A crumpet with Big Daddy

Jay Rayner on chocolate éclairs, deep fried ribs, pro wrestlers in stretchy body stockings - and the Daleks
  
  


It may seem peculiar that I should associate the hot, slippery dribble of melted butter through a toasted crumpet with the slap and grunt of large men in Technicolor body stockings slamming into each other, but that's what happens when you are the son of a professional wrestling fanatic.

My father Des was not exactly your average wrestling aficionado. An actor early in his career, he had - still has, as a matter of fact - a neatly trimmed beard that was more Velázquez than Giant Haystacks and had also been a fencer, revelling in the finesse and slice of the rapier, which was about as far from the heave-ho of wrestling as you could get. But love it he did, the more so after he attended a live event and was thrilled to see an old lady so swept up in the proceedings that she attacked one of the competitors with her umbrella.

Des was a sociable chap who didn't like to indulge alone. And so on Saturday afternoons in the mid-70s we three children would crowd onto the sofa in the living room of our North Wembley home for ITV's World of Sport. To be honest, I didn't take much convincing. It wasn't the bouts. Entertaining though they were to me, they mostly looked peculiar (especially when I learned that Big Daddy's real first name was Shirely).

It was the promise of afternoon tea, prepared by my mother. It was the slices of dark, sticky malt loaf with the smear of cold salted butter. It was the platter of cream cakes, once my father had nabbed the chocolate éclair. And it was the crumpets, with their crisp toasted shells and their miraculous mattress-sprung innards and the treachery of the melted butter which could easily end up on your shirt.

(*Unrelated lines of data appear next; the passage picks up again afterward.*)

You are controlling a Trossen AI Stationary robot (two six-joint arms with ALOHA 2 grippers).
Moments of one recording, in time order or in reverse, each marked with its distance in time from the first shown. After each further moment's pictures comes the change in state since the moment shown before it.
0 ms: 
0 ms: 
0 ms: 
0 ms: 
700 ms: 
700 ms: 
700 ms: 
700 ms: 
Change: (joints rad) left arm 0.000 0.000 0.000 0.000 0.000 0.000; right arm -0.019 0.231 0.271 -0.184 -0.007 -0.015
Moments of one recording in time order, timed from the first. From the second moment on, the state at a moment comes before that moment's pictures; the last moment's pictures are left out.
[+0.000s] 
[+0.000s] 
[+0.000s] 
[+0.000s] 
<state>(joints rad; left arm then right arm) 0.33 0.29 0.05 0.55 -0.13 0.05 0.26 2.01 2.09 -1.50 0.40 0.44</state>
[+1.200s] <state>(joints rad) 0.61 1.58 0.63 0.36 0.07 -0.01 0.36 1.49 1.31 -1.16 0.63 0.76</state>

We would stuff our faces, then stuff our faces some more and shout at whomsoever we deemed to be today's baddie, taking our cue from our dad. He was no fool. He knew it was staged, a complete fix, but he adored the effort to which everyone went to pretend otherwise.

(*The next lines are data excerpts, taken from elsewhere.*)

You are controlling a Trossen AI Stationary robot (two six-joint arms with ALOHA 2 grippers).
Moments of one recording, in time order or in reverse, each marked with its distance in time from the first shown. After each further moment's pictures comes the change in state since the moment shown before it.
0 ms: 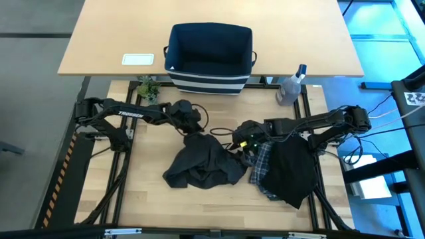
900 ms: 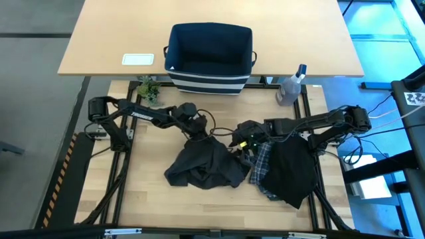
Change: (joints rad) left arm -0.020 0.165 0.000 0.312 0.248 0.064; right arm -0.001 0.000 0.000 0.005 0.062 -0.054
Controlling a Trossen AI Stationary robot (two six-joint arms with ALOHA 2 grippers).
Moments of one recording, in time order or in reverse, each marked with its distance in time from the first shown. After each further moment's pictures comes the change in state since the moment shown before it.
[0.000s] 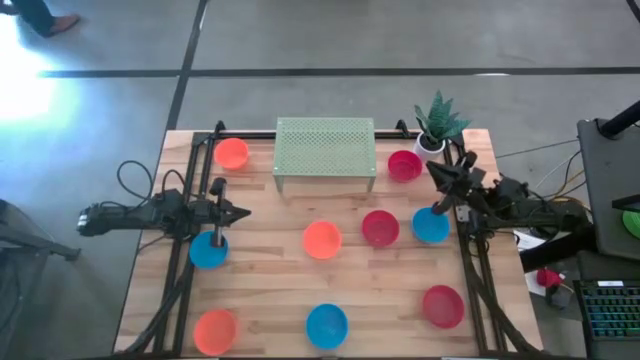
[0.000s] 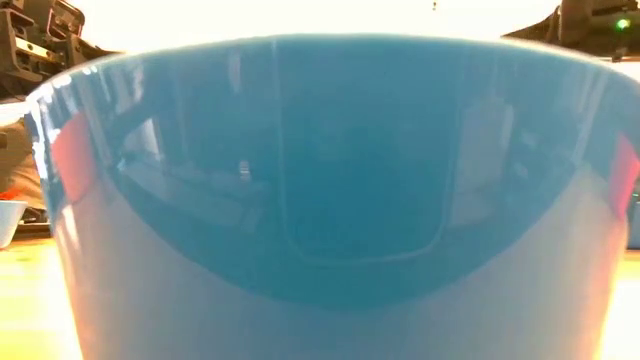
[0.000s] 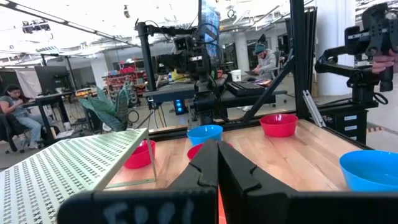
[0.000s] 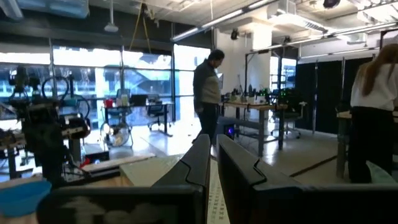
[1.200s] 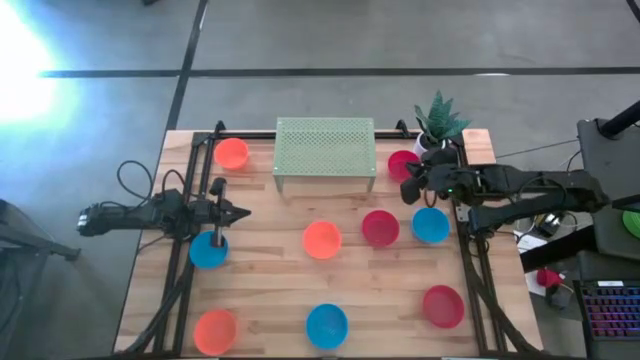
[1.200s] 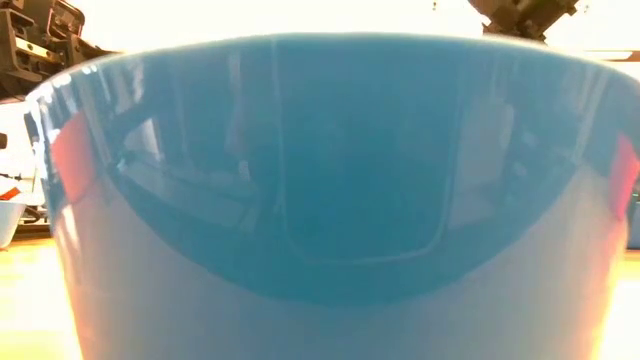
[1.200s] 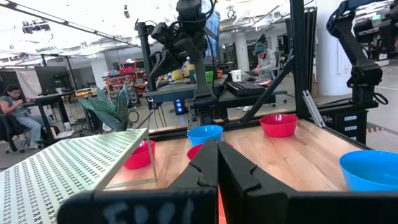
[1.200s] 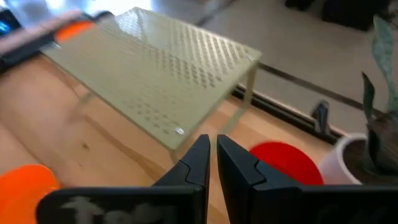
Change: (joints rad) left arm 0.000 0.000 0.000 0.000 0.000 0.000; right arm -0.011 0.781 0.697 -0.969 0.146 0.773
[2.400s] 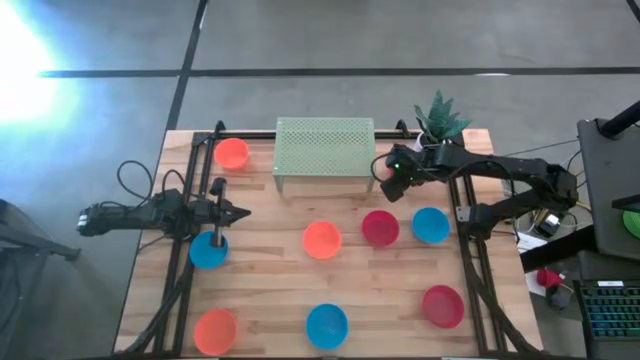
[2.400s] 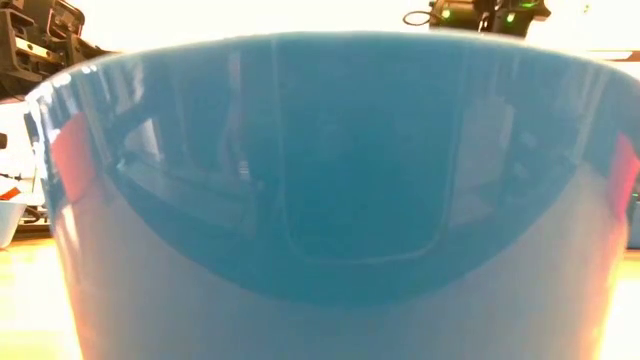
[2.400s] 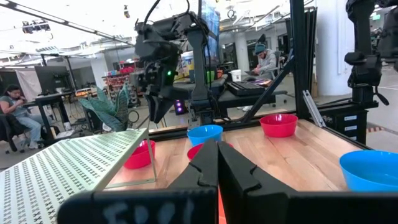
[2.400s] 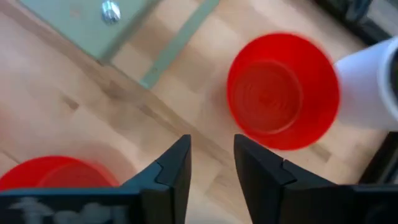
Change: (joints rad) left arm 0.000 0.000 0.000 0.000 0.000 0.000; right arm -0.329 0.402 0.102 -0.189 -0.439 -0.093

Eating in front of the television in our house was a guilty pleasure, for food was meant to be taken at the table. Mealtimes were about noise and banter, the conversational one-upmanship of gregarious Jews. If we ate in front of the television it meant we were no longer, each of us, the focus of attention, and so it had to be justified. In my memory, therefore, it was only called for if certain programmes were on.

Outside of World of Sport there was obviously Dr Who, starring Jon Pertwee (all other doctors were mere pale imitations of the real thing, who were trying to pass themselves off as him). Then there was the self-conscious jollity of Saturday early-evening telly, Brucie in The Generation Game for the winter months and in the summer the British rounds of It's a Knockout, with Stuart Hall's "I'm going to wet myself" laugh.

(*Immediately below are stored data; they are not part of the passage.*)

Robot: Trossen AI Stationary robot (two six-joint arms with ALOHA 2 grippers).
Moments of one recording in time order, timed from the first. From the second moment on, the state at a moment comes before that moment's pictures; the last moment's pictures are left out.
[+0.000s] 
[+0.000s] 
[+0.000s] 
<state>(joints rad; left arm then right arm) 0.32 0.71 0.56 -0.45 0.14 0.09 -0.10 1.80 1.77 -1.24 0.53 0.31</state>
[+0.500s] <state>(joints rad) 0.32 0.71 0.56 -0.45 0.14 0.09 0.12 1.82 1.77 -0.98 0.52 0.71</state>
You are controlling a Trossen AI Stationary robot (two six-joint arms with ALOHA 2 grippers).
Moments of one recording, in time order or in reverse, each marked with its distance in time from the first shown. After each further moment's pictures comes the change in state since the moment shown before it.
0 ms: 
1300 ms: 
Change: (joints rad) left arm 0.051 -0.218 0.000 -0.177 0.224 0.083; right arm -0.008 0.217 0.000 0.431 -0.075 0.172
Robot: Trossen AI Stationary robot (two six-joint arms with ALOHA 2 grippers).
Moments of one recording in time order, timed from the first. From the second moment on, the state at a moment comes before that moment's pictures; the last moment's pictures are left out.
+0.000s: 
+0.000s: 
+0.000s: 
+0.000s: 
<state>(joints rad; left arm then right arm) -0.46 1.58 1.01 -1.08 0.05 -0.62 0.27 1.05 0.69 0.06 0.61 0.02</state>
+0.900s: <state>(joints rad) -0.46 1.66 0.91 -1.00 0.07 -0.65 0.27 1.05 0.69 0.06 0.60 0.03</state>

To accompany this there was only one possible dish: fish and chips brought in from Louis's in South Harrow, though my brother and I never ordered the fish, insisting their best dish was actually the spare ribs, which were roasted and then deep fried and were a worrying shade of orange.

As a result, eating was a hands-only job. Much cutlery would be brought into the living room only to be returned to the kitchen as "thankgods" (short for "Thank God they're clean and don't need washing up". My family thought this shared slang was utterly hilarious. I realise now it wasn't).

Curiously, there was one thing that we never ate in front of or, should I say, one person, and that was my mother. The 70s was when Claire came to prominence and her television appearances, be they on her various advice series, on her vegetarian cookery show, or turning up for guest spots on Nationwide and the like were frankly so numerous that we quickly became blasé about them.

Wrestlers in body stockings? Why of course. Dr Who in mortal combat with the Daleks? Naturally. Claire Rayner, holding forth on the nation's sexual health? Less of an aid to the digestion, to be honest, and certainly not worthy of a TV dinner. Sorry, Mum.